The Philadelphia Orchestra is renaming its home bearing the corporate moniker to Marian Anderson Hall to honor the pioneering Black American contralto.

Anderson, who died in 1993 at age 96, was born in Philadelphia. In 1955, she became the first Black singer to appear at New York’s Metropolitan Opera.

The orchestra announced the name change a day after the 127th anniversary of her birth.

In 1939, Anderson, 42, already was famous throughout the United States and Europe. It was then that the Daughters of the American Revolution, owners of Constitution Hall in Washington, refused to allow the contralto to perform in their auditorium because of the color of her skin.

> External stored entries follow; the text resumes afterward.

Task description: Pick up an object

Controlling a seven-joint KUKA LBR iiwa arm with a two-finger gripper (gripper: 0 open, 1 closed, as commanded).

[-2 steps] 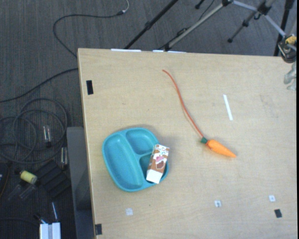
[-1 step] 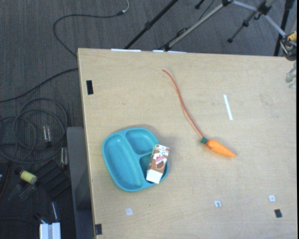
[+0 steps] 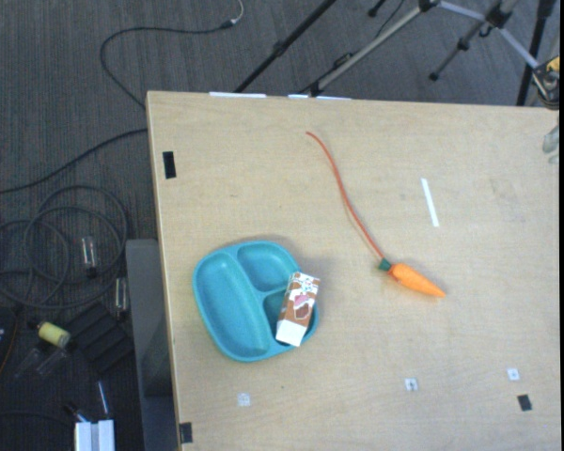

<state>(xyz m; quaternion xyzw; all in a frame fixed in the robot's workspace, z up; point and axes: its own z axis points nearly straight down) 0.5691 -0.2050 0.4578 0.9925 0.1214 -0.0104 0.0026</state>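
Centrally on the pale wooden tabletop (image 3: pixel 489 252) lies a tapered orange toy carrot (image 3: pixel 415 279), tip pointing right and nearer, thin orange cord (image 3: pixel 343 191) trailing far-left. Left, a glossy blue divided plate (image 3: pixel 227 299) holds a small carton (image 3: pixel 298 309).

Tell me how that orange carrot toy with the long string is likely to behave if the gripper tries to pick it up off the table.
The carrot looks small and tapered, so it is probably light and may roll or pivot if nudged off-centre. Its long thin orange cord lies in a loose curve on the wooden table, which suggests that it is floppy and would likely trail behind or drag.
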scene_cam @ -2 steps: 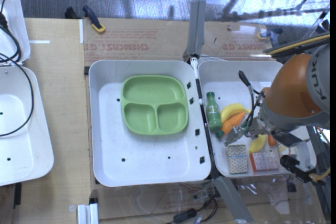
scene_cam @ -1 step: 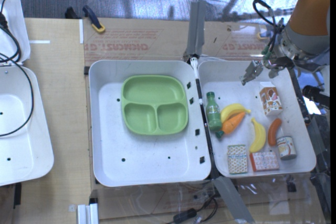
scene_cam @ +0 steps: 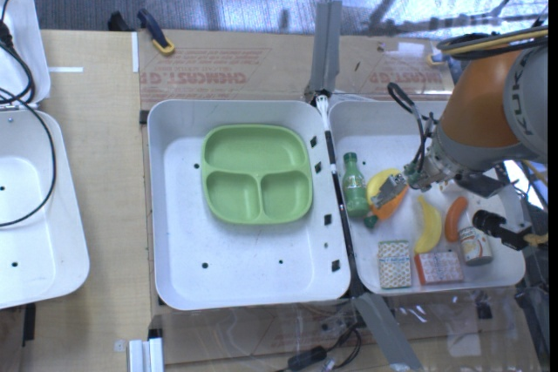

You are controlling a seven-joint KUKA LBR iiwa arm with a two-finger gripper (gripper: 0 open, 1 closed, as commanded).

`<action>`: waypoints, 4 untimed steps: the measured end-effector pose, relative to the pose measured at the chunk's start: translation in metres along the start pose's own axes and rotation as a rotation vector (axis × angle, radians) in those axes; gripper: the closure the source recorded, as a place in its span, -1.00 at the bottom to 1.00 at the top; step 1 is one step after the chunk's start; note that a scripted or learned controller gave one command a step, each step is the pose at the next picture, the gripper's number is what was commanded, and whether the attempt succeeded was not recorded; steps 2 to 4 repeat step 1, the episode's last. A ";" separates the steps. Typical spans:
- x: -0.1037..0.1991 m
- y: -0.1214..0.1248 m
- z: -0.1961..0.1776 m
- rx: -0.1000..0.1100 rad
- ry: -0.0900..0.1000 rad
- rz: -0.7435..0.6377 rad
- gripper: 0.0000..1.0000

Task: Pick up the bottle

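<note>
The bottle (scene_cam: 353, 185), green and clear with a green cap, is seen in the right bin (scene_cam: 375, 122), close against that bin's left wall, lying with its cap toward the far edge. It is untouched by the tool. Just beside it, toward the bin's middle, a yellow item (scene_cam: 380, 184) and an orange item (scene_cam: 390, 203) are found. The gripper (scene_cam: 403, 181) is lowered onto these two things, at the bin's middle; whether it is clenched or released cannot be told.

The arm (scene_cam: 493, 104) is noted reaching in from the right edge, its orange band bulking over the bin's far right corner, the wrist angled down and leftward.

Along the bin's near edge a patterned box (scene_cam: 394, 264) and a red packet (scene_cam: 438, 267) are recorded; a banana (scene_cam: 427, 225) lies above them, a small can (scene_cam: 473, 246) nearer the right wall.

In the left bin (scene_cam: 174, 266) a green divided tray (scene_cam: 258, 173) is set toward the far edge.
</note>
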State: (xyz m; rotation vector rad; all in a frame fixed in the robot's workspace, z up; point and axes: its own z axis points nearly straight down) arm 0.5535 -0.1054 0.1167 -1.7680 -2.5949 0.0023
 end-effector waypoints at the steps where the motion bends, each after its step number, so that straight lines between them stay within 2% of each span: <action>1: -0.026 -0.092 -0.071 -0.001 -0.001 -0.023 -1.00; 4: -0.026 -0.092 -0.071 -0.001 -0.001 -0.023 -1.00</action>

First Lady Eleanor Roosevelt, a member of the DAR, resigned from the organization in protest.

On April 9, 1939, Anderson performed a free concert on the steps of the Lincoln Memorial to a crowd of 75,000 people of all races.

“The legacy of Philadelphia native Marian Anderson is inscribed in the modern history of civil rights in America, and in musical history—from the prejudiced rejection of her artistry to the knowledge that she was one of the greatest voices of the 20th century,” Music and Artistic Director Yannick Nézet-Séguin said in a statement.

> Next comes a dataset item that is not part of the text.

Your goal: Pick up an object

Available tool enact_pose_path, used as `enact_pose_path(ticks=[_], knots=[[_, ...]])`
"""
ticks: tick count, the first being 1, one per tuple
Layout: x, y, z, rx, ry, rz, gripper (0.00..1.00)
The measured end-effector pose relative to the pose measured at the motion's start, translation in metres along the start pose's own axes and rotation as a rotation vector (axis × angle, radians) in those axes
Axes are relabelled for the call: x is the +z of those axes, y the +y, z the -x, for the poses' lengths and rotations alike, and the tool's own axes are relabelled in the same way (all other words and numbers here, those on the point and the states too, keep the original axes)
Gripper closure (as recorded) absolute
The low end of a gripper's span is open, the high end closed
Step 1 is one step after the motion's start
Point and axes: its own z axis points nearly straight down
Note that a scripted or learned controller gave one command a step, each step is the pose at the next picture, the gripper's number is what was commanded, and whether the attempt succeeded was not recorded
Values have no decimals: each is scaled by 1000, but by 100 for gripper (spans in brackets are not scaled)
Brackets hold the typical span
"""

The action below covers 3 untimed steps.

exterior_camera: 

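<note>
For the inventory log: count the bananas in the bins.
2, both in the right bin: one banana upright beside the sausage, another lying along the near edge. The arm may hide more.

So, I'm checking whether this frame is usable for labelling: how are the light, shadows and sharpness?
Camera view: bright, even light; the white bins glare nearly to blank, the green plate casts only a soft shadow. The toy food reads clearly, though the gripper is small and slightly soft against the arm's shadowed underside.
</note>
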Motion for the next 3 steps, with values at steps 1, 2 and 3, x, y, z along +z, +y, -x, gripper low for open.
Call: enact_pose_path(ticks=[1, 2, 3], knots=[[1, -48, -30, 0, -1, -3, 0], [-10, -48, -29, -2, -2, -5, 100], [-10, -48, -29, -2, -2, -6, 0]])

“Because she was denied the right to sing, Americans were denied the right to hear her extraordinary gifts. For years, The Philadelphia Orchestra and I have dedicated ourselves to creating a more representative art form through the music we perform. Now, we are proud to take this even further, to honor Marian Anderson with the first major concert venue named in her honor—and one of only a few in the world named for an artist—and we will perform with the joy of her ongoing presence in Marian Anderson Hall,” Nézet-Séguin’s statement continued.

Anderson’s niece, Ginette DePriest, the wife of late conductor James DePriest, told The Associated Press her aunt would be humbled by the honor.

“She always used to say: ‘Don’t make any fuss about this,’ but I think that the fact that it’s her hometown that she adores — I think she would be obviously honored but mostly humbled by by this gesture” DePriest said.

From 1999 through 2023, as part of a $14.5 million contribution agreed to by Bell Atlantic Corp. before its name change in 2000 to Verizon Communications Inc., the orchestra’s auditorium in the Kimmel Center for the Performing Arts was known as Verizon Hall.

A $25 million gift from Richard Worley and wife Leslie Miller, who live in suburban Bryn Mawr, will underwrite the name change. Worley joined the orchestra’s board in 1997 and served as its president from 2009-20; Miller was on the Kimmel Center board from 1999-2008, serving as acting president. The Philadelphia Orchestra and Kimmel Center united in 2021.

“A tribute to Marian Anderson of this nature, we think it’s long overdue,” Miller said. “She was an iconic artist and she fought discrimination at every turn with grace and grit and kept on going. She deserves this kind of recognition.”